(Saved entries)

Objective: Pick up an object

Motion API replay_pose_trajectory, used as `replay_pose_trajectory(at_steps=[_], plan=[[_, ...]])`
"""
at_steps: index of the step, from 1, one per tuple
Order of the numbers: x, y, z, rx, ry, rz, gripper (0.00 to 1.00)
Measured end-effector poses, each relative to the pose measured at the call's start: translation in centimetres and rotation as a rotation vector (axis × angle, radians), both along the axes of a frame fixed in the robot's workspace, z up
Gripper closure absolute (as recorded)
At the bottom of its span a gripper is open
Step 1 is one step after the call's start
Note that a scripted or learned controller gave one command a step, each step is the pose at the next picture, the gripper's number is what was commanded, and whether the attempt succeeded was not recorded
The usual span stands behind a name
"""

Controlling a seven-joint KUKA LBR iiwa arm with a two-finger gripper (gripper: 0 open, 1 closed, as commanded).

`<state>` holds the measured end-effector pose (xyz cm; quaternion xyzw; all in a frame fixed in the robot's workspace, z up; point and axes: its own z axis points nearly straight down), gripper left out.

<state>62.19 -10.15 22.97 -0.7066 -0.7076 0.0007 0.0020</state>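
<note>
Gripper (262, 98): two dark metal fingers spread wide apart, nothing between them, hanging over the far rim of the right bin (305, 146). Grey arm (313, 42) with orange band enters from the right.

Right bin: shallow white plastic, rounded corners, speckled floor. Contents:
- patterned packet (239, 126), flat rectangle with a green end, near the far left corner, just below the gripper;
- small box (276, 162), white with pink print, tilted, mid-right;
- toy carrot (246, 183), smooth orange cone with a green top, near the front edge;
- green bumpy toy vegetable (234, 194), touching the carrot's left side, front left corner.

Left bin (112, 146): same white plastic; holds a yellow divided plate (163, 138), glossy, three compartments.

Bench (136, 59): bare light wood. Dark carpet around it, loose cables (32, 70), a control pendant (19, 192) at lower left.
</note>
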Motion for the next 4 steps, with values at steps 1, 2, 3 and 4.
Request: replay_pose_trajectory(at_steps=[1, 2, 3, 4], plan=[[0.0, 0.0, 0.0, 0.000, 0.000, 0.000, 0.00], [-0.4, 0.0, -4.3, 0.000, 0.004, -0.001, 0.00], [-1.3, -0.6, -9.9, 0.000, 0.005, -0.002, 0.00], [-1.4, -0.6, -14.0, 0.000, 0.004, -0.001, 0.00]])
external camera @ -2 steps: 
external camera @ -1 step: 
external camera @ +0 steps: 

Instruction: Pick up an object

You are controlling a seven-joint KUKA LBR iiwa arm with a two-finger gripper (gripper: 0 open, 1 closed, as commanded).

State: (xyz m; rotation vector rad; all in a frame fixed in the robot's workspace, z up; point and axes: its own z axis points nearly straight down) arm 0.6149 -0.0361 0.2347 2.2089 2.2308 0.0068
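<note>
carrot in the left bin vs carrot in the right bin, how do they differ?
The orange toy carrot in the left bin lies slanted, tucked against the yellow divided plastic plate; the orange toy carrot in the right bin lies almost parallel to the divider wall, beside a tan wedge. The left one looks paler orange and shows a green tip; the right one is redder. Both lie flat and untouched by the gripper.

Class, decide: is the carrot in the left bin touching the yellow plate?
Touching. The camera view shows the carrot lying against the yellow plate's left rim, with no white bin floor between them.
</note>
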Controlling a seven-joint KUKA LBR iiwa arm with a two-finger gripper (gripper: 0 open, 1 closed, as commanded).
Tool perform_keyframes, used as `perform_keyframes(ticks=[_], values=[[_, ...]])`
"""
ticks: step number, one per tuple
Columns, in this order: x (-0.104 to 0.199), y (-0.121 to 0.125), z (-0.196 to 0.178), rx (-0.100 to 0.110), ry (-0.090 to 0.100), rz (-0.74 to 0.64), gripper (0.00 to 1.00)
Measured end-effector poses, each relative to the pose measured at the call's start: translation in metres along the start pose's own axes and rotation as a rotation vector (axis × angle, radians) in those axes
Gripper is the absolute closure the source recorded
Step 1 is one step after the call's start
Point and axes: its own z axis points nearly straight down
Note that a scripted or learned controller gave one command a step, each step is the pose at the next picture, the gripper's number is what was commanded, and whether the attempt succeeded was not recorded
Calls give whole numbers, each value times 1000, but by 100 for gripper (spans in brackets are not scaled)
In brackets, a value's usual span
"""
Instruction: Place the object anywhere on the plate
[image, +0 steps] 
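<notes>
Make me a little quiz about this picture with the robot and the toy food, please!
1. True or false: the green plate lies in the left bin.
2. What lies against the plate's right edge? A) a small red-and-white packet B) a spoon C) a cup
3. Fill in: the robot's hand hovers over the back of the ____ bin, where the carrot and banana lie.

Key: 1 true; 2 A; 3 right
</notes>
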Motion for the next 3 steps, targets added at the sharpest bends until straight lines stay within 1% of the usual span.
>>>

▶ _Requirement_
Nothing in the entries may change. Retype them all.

▶ _Exercise result_
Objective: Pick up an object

Motion API replay_pose_trajectory, used as `replay_pose_trajectory(at_steps=[_], plan=[[_, ...]])`
"""
at_steps: index of the step, from 1, one per tuple
Order of the numbers: x, y, z, rx, ry, rz, gripper (0.00 to 1.00)
Measured end-effector poses, each relative to the pose measured at the call's start: translation in centimetres and rotation as a rotation vector (axis × angle, radians), both along the axes of a frame fixed in the robot's workspace, z up
Gripper closure absolute (as recorded)
At the bottom of its span a gripper is open
Step 1 is one step after the call's start
Note that a scripted or learned controller gave one command a step, each step is the pose at the next picture, the gripper's number is what was commanded, and whether the attempt succeeded was not recorded
The usual span stands behind a name
"""

Controlling a seven-joint KUKA LBR iiwa arm with a two-finger gripper (gripper: 0 open, 1 closed, as commanded).

`<state>` holds the measured end-effector pose (xyz cm; quaternion xyzw; all in a frame fixed in the robot's workspace, z up; point and axes: its own z axis points nearly straight down), gripper left out.

<state>62.19 -10.15 22.97 -0.7066 -0.7076 0.0007 0.0020</state>
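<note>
Gripper (262, 98): two dark metal fingers spread wide apart, nothing between them, hanging over the far rim of the right bin (305, 146). Grey arm (313, 42) with orange band enters from the right.

Right bin: shallow white plastic, rounded corners, speckled floor. Contents:
- patterned packet (239, 126), flat rectangle with a green end, near the far left corner, just below the gripper;
- small box (276, 162), white with pink print, tilted, mid-right;
- toy carrot (246, 183), smooth orange cone with a green top, near the front edge;
- green bumpy toy vegetable (234, 194), touching the carrot's left side, front left corner.

Left bin (112, 146): same white plastic; holds a yellow divided plate (163, 138), glossy, three compartments.

Bench (136, 59): bare light wood. Dark carpet around it, loose cables (32, 70), a control pendant (19, 192) at lower left.
</note>
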Motion for the next 4 steps, with values at steps 1, 2, 3 and 4.
Request: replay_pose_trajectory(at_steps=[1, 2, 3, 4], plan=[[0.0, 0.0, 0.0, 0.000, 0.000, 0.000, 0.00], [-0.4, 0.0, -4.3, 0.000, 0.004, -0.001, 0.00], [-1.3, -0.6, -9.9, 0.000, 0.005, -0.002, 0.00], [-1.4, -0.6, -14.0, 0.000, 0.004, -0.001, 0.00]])
external camera @ -2 steps: 
external camera @ -1 step: 
external camera @ +0 steps: 

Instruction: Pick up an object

You are controlling a seven-joint KUKA LBR iiwa arm with a two-finger gripper (gripper: 0 open, 1 closed, as commanded).

State: (xyz m; rotation vector rad; all in a frame fixed in the robot's workspace, z up; point and axes: its own z axis points nearly straight down) arm 0.6149 -0.0361 0.2347 2.2089 2.2308 0.0068
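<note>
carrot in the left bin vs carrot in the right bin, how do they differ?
The orange toy carrot in the left bin lies slanted, tucked against the yellow divided plastic plate; the orange toy carrot in the right bin lies almost parallel to the divider wall, beside a tan wedge. The left one looks paler orange and shows a green tip; the right one is redder. Both lie flat and untouched by the gripper.

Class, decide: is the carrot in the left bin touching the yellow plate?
Touching. The camera view shows the carrot lying against the yellow plate's left rim, with no white bin floor between them.
</note>
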Controlling a seven-joint KUKA LBR iiwa arm with a two-finger gripper (gripper: 0 open, 1 closed, as commanded).
Tool perform_keyframes, used as `perform_keyframes(ticks=[_], values=[[_, ...]])`
"""
ticks: step number, one per tuple
Columns, in this order: x (-0.104 to 0.199), y (-0.121 to 0.125), z (-0.196 to 0.178), rx (-0.100 to 0.110), ry (-0.090 to 0.100), rz (-0.74 to 0.64), gripper (0.00 to 1.00)
Measured end-effector poses, each relative to the pose measured at the call's start: translation in metres along the start pose's own axes and rotation as a rotation vector (axis × angle, radians) in those axes
Gripper is the absolute closure the source recorded
Step 1 is one step after the call's start
Point and axes: its own z axis points nearly straight down
Note that a scripted or learned controller gave one command a step, each step is the pose at the next picture, the gripper's number is what was commanded, and whether the attempt succeeded was not recorded
Calls give whole numbers, each value times 1000, but by 100 for gripper (spans in brackets are not scaled)
In brackets, a value's usual span
"""
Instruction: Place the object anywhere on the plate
[image, +0 steps] 
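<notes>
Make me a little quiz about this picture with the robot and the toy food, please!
1. True or false: the green plate lies in the left bin.
2. What lies against the plate's right edge? A) a small red-and-white packet B) a spoon C) a cup
3. Fill in: the robot's hand hovers over the back of the ____ bin, where the carrot and banana lie.

Key: 1 true; 2 A; 3 right
</notes>
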Motion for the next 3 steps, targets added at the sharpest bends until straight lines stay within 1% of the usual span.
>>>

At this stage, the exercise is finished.